Each record must be printed again exactly as given.

# Dataset entries
.....

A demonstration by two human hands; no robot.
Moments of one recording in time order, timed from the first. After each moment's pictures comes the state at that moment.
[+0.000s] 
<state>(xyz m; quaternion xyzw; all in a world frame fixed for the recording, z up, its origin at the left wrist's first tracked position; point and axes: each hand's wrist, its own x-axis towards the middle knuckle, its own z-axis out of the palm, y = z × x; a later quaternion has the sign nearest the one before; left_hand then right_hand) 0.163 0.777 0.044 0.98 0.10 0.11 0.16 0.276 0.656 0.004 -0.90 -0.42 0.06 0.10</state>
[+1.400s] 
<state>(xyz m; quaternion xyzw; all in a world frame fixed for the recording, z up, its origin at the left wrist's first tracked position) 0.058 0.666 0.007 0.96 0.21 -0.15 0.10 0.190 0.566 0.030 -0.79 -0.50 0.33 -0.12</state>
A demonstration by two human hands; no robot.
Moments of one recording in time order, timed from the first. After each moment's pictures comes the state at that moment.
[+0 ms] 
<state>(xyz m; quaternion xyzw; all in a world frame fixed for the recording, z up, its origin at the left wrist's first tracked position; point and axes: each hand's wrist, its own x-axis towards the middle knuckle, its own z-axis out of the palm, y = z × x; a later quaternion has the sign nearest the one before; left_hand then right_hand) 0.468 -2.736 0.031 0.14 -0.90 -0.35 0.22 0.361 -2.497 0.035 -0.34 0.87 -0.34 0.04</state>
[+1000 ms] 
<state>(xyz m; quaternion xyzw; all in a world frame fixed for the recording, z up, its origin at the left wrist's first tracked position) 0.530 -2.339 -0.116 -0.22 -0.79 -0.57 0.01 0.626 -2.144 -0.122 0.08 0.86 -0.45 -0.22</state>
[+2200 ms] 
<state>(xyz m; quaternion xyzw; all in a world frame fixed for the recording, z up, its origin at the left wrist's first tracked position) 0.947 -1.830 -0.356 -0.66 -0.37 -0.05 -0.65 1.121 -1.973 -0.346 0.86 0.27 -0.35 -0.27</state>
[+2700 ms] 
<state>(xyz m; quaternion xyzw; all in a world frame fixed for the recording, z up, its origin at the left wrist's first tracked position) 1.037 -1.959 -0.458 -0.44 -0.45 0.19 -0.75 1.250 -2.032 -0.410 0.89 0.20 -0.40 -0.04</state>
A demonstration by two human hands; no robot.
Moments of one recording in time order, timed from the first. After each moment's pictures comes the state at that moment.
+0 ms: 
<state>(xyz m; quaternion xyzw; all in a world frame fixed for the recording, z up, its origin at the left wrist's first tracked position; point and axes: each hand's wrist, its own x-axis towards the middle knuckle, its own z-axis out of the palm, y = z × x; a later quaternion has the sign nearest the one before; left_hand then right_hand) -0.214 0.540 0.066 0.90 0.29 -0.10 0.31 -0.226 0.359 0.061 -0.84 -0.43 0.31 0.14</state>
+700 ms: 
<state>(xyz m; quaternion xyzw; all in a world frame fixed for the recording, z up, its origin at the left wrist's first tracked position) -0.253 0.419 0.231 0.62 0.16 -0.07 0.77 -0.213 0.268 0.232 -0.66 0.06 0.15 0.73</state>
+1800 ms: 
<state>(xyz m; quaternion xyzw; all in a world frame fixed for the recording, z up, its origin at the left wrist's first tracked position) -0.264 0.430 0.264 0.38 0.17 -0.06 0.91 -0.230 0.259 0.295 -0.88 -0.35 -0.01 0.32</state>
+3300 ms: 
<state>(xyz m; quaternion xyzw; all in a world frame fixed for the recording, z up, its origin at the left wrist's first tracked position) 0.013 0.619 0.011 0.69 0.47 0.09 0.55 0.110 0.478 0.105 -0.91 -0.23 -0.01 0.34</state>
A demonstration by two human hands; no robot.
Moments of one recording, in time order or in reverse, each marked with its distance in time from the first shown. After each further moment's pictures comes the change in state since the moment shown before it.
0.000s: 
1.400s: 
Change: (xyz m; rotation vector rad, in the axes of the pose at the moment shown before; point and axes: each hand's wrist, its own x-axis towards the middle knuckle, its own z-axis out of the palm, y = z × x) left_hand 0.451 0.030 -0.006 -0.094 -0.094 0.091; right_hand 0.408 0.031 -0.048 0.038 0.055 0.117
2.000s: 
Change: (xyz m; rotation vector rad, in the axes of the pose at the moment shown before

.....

# Answer to this problem
A demonstration by two human hands; no robot.
Moments of one recording in time order, timed from the first. After each moment's pictures comes the state at that moment.
[+0.000s] 
<state>(xyz m; quaternion xyzw; all in a world frame fixed for the recording, z up, its origin at the left wrist's first tracked position; point and axes: each hand's wrist, its own x-axis towards the middle knuckle, its own z-axis out of the palm, y = z × x; a later quaternion has the sign nearest the one before; left_hand then right_hand) 0.163 0.777 0.044 0.98 0.10 0.11 0.16 0.276 0.656 0.004 -0.90 -0.42 0.06 0.10</state>
[+1.400s] 
<state>(xyz m; quaternion xyzw; all in a world frame fixed for the recording, z up, its origin at the left wrist's first tracked position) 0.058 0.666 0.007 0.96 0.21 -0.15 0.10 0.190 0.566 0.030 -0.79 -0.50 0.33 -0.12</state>
A demonstration by two human hands; no robot.
Moments of one recording in time order, timed from the first. After each moment's pictures comes the state at that moment.
[+0 ms] 
<state>(xyz m; quaternion xyzw; all in a world frame fixed for the recording, z up, its origin at the left wrist's first tracked position; point and axes: each hand's wrist, its own x-axis towards the middle knuckle, its own z-axis out of the palm, y = z × x; a later quaternion has the sign nearest the one before; left_hand then right_hand) 0.468 -2.736 0.031 0.14 -0.90 -0.35 0.22 0.361 -2.497 0.035 -0.34 0.87 -0.34 0.04</state>
[+1000 ms] 
<state>(xyz m; quaternion xyzw; all in a world frame fixed for the recording, z up, its origin at the left wrist's first tracked position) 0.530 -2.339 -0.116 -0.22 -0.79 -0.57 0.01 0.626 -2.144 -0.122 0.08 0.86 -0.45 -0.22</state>
[+2200 ms] 
<state>(xyz m; quaternion xyzw; all in a world frame fixed for the recording, z up, its origin at the left wrist's first tracked position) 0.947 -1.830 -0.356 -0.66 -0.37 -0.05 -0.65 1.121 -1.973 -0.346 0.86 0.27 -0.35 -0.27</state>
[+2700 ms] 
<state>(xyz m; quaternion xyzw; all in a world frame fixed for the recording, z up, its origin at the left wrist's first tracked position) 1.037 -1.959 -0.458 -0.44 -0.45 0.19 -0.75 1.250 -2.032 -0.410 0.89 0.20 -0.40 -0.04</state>
A demonstration by two human hands; no robot.
Moments of one recording in time order, timed from the first. After each moment's pictures comes the state at that moment.
+0 ms: 
<state>(xyz m; quaternion xyzw; all in a world frame fixed for the recording, z up, its origin at the left wrist's first tracked position; point and axes: each hand's wrist, its own x-axis towards the middle knuckle, its own z-axis out of the palm, y = z × x; a later quaternion has the sign nearest the one before; left_hand then right_hand) -0.214 0.540 0.066 0.90 0.29 -0.10 0.31 -0.226 0.359 0.061 -0.84 -0.43 0.31 0.14</state>
+700 ms: 
<state>(xyz m; quaternion xyzw; all in a world frame fixed for the recording, z up, its origin at the left wrist's first tracked position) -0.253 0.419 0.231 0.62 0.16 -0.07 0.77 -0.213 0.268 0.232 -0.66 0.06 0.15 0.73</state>
+1800 ms: 
<state>(xyz m; quaternion xyzw; all in a world frame fixed for the recording, z up, its origin at the left wrist's first tracked position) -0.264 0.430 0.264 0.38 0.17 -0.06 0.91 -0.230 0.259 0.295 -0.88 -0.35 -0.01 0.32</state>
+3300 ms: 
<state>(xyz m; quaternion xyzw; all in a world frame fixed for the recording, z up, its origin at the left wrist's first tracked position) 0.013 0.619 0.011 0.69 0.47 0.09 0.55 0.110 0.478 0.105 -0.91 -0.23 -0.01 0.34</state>
A demonstration by two human hands; no robot.
Moments of one recording, in time order or in reverse, each marked with its distance in time from the first shown. After each further moment's pictures comes the change in state since the moment shown before it.
0.000s: 
1.400s: 
Change: (xyz m; rotation vector rad, in the axes of the pose at the moment shown before; point and axes: each hand's wrist, its own x-axis towards the middle knuckle, its own z-axis out of the palm, y = z × x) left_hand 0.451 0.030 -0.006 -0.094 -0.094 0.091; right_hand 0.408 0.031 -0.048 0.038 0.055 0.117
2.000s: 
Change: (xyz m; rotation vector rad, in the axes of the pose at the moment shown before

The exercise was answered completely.